The multivariate logistic regression analysis identified poor self-reported health and economic hardship as strong and consistent predictors of clinically significant depressive symptoms. Respondents who found it very difficult to live on their current income were over four times more likely to be depressed (OR = 4.45, 95% CI: 1.66–11.06), while those reporting poor health had more than three times the odds (OR = 3.12, 95% CI: 2.44–4.00).
Age appeared to be a protective factor, particularly in the 56–65 age group (OR = 0.23), indicating lower odds of depression compared to younger adults. Although female gender was associated with increased odds of depression (OR = 1.60), this result did not reach statistical significance at the 95% confidence level.
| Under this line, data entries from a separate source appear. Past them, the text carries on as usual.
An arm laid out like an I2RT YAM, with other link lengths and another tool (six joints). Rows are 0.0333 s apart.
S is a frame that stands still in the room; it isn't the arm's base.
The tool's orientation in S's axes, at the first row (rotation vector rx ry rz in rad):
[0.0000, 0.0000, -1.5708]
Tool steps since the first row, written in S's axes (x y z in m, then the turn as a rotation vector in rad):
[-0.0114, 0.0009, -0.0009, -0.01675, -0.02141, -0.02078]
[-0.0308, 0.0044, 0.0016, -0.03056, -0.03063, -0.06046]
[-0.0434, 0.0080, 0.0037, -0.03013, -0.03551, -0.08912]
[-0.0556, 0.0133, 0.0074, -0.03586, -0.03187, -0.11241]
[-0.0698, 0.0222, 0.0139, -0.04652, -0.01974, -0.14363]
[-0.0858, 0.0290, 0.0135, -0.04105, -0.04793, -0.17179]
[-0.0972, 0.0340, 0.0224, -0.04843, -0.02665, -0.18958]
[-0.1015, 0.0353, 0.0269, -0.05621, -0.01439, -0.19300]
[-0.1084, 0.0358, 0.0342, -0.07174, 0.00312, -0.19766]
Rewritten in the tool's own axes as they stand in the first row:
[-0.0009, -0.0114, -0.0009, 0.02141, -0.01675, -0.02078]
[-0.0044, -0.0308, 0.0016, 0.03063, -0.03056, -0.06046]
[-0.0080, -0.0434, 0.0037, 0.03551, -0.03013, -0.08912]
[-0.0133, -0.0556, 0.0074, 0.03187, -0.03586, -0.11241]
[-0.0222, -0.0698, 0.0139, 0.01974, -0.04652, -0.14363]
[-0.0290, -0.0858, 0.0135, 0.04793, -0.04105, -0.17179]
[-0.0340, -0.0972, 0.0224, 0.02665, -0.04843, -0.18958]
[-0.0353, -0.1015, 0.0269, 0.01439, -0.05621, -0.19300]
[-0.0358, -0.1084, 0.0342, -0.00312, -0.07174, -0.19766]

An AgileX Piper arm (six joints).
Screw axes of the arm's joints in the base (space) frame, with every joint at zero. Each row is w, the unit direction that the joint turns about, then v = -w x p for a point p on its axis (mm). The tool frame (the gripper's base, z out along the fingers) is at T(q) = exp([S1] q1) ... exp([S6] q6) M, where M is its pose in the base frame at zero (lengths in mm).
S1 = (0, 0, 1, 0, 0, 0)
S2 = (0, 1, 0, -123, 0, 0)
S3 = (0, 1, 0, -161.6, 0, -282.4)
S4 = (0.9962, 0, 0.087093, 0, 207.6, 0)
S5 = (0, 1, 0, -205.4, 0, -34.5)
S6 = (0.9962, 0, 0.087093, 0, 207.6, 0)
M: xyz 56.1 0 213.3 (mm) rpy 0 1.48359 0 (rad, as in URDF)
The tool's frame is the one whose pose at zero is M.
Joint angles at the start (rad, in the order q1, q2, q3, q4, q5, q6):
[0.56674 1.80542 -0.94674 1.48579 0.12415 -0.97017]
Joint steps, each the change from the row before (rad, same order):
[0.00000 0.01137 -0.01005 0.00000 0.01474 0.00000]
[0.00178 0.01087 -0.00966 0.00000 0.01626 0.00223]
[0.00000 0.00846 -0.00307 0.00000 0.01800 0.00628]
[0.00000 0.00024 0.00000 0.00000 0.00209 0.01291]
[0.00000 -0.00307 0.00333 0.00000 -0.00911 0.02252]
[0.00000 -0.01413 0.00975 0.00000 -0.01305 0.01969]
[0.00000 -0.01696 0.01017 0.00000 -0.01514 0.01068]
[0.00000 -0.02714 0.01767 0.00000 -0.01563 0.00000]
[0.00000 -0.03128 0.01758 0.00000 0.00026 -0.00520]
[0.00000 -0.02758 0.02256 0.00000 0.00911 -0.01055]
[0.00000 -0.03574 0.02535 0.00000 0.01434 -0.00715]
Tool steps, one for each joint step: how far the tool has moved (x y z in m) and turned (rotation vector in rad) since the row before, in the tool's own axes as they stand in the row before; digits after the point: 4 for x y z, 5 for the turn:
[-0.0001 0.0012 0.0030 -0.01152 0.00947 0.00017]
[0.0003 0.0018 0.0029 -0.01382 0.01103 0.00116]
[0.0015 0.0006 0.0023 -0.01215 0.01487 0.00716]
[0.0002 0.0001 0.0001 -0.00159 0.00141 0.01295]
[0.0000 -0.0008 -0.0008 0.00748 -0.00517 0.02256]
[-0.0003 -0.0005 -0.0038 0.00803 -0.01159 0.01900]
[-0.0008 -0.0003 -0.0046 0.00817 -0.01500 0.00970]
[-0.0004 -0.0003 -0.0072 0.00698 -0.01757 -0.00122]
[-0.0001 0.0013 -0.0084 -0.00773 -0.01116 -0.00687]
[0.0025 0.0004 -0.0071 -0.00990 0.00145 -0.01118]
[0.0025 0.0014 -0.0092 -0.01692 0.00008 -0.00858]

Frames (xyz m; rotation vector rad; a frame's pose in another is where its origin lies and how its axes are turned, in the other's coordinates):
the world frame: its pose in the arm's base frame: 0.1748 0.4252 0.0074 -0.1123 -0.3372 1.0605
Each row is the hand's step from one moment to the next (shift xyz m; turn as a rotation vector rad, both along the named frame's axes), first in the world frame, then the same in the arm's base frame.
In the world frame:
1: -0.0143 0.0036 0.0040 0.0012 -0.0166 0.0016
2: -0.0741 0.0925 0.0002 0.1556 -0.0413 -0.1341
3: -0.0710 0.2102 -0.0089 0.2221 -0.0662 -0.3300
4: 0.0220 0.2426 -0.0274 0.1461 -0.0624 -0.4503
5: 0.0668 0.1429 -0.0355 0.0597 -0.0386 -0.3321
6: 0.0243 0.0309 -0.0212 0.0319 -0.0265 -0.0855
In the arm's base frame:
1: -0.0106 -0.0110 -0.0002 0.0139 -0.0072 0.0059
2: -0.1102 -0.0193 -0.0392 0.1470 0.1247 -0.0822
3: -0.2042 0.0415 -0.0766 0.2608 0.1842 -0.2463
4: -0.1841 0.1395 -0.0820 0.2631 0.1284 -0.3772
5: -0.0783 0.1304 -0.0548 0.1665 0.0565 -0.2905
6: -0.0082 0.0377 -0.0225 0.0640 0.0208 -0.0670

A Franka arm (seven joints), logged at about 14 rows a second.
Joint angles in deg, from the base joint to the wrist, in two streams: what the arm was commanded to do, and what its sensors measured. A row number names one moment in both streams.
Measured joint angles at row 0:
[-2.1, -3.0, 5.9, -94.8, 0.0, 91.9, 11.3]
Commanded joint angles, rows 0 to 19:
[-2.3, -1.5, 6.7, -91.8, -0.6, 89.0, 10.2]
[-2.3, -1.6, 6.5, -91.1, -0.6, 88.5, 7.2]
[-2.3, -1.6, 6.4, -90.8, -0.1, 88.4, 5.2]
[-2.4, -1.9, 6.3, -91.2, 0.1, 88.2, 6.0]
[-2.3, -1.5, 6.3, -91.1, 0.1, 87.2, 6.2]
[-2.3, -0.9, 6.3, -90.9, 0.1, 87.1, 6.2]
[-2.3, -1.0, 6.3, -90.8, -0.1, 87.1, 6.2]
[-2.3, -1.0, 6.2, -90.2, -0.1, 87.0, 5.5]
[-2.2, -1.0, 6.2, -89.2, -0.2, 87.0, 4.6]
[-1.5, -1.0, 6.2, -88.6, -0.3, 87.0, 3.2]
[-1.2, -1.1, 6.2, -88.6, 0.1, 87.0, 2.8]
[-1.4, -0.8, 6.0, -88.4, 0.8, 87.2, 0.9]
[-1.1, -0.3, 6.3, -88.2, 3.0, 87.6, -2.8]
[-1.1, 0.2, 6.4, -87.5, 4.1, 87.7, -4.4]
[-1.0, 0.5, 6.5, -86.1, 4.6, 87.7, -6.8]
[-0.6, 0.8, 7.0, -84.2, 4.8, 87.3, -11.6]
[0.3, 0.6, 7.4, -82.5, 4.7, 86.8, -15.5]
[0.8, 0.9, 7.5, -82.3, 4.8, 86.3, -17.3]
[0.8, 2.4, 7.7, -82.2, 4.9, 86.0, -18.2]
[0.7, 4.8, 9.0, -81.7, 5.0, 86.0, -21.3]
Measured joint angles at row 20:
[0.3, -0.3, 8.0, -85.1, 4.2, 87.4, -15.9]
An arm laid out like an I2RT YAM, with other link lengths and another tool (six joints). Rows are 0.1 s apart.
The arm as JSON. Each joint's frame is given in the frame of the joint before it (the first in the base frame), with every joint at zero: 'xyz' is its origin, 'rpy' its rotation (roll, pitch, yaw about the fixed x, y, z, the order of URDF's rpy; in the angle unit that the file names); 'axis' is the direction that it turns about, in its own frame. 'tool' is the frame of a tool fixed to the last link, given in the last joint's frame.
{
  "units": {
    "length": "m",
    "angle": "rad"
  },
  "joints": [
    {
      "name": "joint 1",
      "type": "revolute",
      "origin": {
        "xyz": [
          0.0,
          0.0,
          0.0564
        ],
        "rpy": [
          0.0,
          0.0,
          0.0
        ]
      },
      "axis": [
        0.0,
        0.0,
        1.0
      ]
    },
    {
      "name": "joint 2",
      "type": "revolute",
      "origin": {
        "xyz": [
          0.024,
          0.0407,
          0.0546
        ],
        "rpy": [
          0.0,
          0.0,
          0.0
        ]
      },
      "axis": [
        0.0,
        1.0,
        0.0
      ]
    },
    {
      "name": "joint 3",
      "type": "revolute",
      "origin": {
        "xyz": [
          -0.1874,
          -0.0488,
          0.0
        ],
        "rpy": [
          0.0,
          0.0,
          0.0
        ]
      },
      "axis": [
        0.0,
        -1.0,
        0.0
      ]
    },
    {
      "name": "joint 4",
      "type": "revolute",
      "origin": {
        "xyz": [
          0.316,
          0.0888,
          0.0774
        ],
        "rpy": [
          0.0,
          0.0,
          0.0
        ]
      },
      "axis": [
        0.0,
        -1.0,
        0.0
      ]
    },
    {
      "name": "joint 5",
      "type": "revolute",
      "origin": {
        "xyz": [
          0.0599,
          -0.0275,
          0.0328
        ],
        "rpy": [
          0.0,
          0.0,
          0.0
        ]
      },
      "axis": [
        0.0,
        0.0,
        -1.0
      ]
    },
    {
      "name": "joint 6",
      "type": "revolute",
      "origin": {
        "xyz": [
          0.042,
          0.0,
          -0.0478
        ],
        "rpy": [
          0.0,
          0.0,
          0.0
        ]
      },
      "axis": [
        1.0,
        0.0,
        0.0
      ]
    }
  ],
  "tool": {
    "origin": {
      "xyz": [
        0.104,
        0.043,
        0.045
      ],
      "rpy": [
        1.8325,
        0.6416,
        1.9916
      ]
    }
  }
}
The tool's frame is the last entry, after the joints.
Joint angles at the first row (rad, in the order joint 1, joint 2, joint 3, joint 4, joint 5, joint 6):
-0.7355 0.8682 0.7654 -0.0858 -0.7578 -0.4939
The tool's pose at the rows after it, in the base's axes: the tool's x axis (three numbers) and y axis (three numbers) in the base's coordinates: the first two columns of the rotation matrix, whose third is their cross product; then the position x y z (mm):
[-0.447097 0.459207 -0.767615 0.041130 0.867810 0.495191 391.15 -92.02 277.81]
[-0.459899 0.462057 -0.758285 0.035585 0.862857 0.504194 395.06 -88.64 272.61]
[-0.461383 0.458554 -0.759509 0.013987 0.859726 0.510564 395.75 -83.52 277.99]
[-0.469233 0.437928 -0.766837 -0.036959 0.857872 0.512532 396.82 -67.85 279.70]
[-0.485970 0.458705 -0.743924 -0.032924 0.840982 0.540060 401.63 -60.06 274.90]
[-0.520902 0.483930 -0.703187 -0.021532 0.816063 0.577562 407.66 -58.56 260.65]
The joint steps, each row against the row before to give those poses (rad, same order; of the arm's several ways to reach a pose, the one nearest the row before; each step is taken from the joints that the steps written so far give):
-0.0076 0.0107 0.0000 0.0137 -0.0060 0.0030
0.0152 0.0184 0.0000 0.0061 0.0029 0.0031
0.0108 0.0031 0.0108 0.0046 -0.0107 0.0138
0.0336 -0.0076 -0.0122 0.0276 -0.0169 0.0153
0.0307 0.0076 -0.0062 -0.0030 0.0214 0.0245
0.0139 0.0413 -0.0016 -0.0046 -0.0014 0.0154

These findings are consistent with the linear regression models, where perceived loneliness and self-reported health were the most significant continuous predictors of CES-D8 scores, regardless of weighting. Together, these results reinforce the importance of social determinants—particularly health status, perceived isolation, and economic vulnerability—in shaping mental health outcomes in the Austrian sample.